- Location: MAGiC MaP
- Nearest town: Ferryhill
- Coordinates: 54°41′20″N 1°30′38″W﻿ / ﻿54.68889°N 1.51056°W
- Area: 22.72 ha (56.1 acres)
- Established: 1962 (as SSSI) 1992 (as NNR)
- Governing body: Natural England
- Website: Thrislington Plantation SSSI

= Thrislington Plantation =

Nature reserve in County Durham, England

Thrislington Plantation is a Site of Special Scientific Interest and a national nature reserve in County Durham, England. It is situated about 1 km east of Ferryhill, between the East Coast Main Line railway and the A1(M) road.

The site has one of the most important expanses of primary magnesian limestone grassland in Great Britain.

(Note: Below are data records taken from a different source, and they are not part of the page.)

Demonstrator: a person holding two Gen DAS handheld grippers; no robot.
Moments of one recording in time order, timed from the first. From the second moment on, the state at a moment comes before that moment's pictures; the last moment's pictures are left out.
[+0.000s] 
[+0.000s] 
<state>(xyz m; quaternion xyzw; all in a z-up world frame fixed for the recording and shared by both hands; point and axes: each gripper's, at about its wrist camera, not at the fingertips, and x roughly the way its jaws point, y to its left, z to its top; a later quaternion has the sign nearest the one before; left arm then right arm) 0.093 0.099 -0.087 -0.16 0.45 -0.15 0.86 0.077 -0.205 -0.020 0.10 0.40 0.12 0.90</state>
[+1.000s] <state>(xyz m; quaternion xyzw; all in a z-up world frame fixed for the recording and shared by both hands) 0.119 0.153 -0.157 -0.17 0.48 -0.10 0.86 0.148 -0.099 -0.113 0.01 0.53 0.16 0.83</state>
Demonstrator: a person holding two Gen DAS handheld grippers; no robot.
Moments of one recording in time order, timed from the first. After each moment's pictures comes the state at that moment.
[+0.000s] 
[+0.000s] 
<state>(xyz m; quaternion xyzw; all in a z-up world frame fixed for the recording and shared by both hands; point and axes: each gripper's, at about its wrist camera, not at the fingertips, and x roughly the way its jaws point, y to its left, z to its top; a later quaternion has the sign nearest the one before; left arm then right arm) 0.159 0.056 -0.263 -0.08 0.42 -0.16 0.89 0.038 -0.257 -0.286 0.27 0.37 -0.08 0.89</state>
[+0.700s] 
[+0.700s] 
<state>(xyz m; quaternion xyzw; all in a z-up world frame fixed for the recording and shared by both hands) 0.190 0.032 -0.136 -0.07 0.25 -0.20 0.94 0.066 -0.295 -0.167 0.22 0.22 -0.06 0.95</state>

In particular, it has the largest area of the grassland type which is characterised by blue moor-grass, Sesleria albicans, and small scabious, Scabiosa columbaria.

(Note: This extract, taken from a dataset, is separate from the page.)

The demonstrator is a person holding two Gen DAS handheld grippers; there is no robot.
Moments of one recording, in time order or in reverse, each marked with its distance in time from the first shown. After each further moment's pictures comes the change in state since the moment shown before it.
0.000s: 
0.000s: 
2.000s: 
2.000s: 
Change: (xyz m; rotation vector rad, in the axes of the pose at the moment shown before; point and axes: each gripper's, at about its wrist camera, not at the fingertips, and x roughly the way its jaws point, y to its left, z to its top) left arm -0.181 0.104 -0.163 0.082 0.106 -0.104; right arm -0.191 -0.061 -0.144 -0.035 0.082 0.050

The eastern part of the site is undisturbed grassland which, as well as species commonly associated with magnesian limestone, has a small population of the locally rare mountain everlasting, Antennaria dioica, and good populations of dark-red helleborine, Epipactis atrorubens, and perennial flax, Linum perenne subsp. anglicum, both of which are nationally scarce.

The western part of the site has been disturbed by quarrying and the vegetation here consists of primary turf that was translocated between 1982 and 1990. Although it remains rich in herbs, the characteristic features of magnesian limestone grassland were lost during the translocation: blue moor-grass is uncommon, while coltsfoot, Tussilago farfara, and field sow-thistle, Sonchus arvensis, which entered the grassland during translocation, persist.

The area supports a diverse invertebrate fauna, which includes the nationally rare least minor moth, Photedes captiuncula, the nationally notable Durham argus butterfly, Aricia artaxerxes salmacis, and the common glow-worm, Lampyris noctiluca.

== Landfill ==
The adjacent quarry is destined to become a landfill site.